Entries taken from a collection
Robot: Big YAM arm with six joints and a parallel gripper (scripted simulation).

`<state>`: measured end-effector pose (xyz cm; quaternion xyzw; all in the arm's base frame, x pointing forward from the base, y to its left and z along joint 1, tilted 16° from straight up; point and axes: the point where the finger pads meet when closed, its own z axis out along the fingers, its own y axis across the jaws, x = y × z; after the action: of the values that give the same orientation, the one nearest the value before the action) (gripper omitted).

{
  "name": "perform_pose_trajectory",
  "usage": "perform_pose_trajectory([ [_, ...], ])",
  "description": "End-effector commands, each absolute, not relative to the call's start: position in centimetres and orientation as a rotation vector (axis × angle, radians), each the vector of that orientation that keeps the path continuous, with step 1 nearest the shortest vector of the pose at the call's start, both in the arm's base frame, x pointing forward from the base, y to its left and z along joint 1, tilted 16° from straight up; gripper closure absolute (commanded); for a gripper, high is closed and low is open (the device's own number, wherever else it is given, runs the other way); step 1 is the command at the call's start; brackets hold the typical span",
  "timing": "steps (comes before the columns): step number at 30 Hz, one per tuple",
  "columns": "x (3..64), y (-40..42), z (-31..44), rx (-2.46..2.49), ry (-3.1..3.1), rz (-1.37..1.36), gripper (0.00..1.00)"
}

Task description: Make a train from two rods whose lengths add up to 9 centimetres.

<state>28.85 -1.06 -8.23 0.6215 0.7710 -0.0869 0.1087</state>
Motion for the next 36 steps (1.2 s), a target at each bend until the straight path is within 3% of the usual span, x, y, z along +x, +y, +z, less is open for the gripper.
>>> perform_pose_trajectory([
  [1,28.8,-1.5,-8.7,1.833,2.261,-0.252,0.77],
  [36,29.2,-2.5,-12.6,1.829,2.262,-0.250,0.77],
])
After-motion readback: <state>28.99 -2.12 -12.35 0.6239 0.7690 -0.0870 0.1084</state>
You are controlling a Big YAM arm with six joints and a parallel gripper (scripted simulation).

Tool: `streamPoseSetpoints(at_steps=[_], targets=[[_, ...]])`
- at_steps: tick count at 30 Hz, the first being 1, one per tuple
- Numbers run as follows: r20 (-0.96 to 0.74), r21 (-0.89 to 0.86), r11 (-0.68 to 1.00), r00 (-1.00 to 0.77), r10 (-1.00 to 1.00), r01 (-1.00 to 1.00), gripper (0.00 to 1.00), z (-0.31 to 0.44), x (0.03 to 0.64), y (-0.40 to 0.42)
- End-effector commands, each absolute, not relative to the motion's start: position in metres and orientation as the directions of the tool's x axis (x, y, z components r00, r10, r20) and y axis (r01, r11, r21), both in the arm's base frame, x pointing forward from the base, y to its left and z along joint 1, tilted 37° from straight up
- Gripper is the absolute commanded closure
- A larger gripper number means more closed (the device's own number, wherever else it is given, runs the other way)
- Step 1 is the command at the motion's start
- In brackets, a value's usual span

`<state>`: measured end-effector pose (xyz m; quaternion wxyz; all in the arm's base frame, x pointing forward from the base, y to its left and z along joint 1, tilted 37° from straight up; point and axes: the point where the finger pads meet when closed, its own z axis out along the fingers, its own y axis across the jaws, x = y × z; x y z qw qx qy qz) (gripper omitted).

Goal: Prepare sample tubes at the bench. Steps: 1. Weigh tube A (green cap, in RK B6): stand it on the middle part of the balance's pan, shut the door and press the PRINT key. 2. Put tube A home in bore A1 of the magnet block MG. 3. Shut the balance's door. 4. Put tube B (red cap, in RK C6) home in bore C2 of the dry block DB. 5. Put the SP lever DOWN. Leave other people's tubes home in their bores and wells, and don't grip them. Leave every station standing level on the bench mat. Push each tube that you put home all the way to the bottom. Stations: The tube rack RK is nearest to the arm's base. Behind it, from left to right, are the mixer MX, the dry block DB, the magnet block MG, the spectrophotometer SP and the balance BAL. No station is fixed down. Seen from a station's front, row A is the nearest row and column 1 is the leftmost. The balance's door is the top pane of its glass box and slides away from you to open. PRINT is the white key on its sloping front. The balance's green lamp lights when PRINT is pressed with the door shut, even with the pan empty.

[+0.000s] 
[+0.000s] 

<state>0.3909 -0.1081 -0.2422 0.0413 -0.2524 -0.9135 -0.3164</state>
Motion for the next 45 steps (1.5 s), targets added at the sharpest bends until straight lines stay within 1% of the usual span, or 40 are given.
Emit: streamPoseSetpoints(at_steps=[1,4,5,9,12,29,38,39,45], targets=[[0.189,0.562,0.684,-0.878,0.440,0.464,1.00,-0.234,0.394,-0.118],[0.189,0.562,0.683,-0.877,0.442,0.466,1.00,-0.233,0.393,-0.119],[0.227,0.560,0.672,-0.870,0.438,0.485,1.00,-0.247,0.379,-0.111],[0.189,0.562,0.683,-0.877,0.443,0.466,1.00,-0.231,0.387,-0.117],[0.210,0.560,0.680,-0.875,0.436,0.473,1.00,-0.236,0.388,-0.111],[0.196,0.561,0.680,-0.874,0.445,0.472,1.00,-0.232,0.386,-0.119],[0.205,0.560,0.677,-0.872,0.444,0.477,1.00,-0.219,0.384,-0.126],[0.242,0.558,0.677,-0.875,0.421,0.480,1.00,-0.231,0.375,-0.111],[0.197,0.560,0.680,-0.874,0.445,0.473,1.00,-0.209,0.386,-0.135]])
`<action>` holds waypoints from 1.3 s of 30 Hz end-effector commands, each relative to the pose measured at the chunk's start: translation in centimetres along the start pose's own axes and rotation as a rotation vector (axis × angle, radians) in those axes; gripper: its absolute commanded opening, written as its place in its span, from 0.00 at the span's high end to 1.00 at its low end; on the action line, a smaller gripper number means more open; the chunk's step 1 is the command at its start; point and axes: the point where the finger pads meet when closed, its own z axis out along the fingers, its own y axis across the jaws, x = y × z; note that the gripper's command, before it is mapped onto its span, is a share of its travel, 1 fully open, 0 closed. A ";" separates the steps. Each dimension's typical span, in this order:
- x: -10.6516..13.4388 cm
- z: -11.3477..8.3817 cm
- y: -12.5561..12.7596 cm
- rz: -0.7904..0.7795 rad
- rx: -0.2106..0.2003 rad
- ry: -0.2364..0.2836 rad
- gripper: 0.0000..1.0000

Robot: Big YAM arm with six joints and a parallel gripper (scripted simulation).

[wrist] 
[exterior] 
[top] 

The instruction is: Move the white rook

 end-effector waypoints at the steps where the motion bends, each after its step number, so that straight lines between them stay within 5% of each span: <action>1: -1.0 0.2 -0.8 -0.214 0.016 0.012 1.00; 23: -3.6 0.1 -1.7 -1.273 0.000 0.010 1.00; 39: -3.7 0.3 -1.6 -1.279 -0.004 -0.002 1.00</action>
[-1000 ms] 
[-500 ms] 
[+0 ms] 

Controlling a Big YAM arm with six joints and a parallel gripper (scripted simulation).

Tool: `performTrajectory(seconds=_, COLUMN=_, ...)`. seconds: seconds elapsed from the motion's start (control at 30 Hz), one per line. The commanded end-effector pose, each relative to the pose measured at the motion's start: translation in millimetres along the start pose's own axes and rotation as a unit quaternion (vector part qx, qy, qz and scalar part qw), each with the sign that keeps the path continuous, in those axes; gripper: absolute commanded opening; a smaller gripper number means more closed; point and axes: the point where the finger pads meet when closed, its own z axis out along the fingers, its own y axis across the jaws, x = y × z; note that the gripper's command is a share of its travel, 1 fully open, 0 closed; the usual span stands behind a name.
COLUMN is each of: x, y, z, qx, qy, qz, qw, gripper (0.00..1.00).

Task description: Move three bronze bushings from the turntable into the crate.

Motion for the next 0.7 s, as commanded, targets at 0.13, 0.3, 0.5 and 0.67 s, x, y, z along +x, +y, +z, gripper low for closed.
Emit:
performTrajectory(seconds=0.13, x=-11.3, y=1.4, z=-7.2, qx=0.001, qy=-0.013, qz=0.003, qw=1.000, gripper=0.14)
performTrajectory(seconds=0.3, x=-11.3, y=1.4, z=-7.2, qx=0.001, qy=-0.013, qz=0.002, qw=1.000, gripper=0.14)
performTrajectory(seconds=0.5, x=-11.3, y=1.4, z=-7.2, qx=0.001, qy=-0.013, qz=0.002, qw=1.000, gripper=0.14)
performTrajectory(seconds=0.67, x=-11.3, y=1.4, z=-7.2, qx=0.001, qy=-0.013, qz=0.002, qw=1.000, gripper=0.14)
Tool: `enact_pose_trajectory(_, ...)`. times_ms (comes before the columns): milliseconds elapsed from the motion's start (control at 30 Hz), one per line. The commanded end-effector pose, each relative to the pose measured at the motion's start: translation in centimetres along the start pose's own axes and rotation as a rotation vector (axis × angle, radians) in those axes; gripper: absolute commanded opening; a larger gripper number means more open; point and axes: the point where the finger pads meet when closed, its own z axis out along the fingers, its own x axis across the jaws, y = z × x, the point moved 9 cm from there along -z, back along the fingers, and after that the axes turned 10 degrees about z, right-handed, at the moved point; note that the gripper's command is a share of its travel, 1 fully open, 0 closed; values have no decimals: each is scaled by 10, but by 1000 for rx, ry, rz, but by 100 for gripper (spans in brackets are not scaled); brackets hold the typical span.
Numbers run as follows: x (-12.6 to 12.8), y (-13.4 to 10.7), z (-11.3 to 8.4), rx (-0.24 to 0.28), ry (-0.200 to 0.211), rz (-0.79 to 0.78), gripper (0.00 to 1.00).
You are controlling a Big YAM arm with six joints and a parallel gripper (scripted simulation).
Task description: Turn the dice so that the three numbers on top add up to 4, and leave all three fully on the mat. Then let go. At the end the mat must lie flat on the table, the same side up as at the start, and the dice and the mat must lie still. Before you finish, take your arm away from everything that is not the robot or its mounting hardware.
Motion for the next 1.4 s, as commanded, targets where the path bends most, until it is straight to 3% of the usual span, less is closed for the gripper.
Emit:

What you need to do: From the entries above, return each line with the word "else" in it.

Written solution:
  "description": "End-effector commands, each absolute, not relative to the call's start: position in centimetres and orientation as a rotation vector (axis × angle, radians), each the vector of that orientation that keeps the path continuous, with step 1 nearest the shortest vector of the pose at the call's start, both in the arm's base frame, x pointing forward from the base, y to its left and z along joint 1, tilted 16° from straight up; gripper closure absolute (commanded); for a gripper, high is closed and low is open (the device's own number, wherever else it is given, runs the other way); step 1 is the command at the call's start; brackets hold the typical span",
- A larger gripper number means more closed (the device's own number, wherever else it is given, runs the other way)

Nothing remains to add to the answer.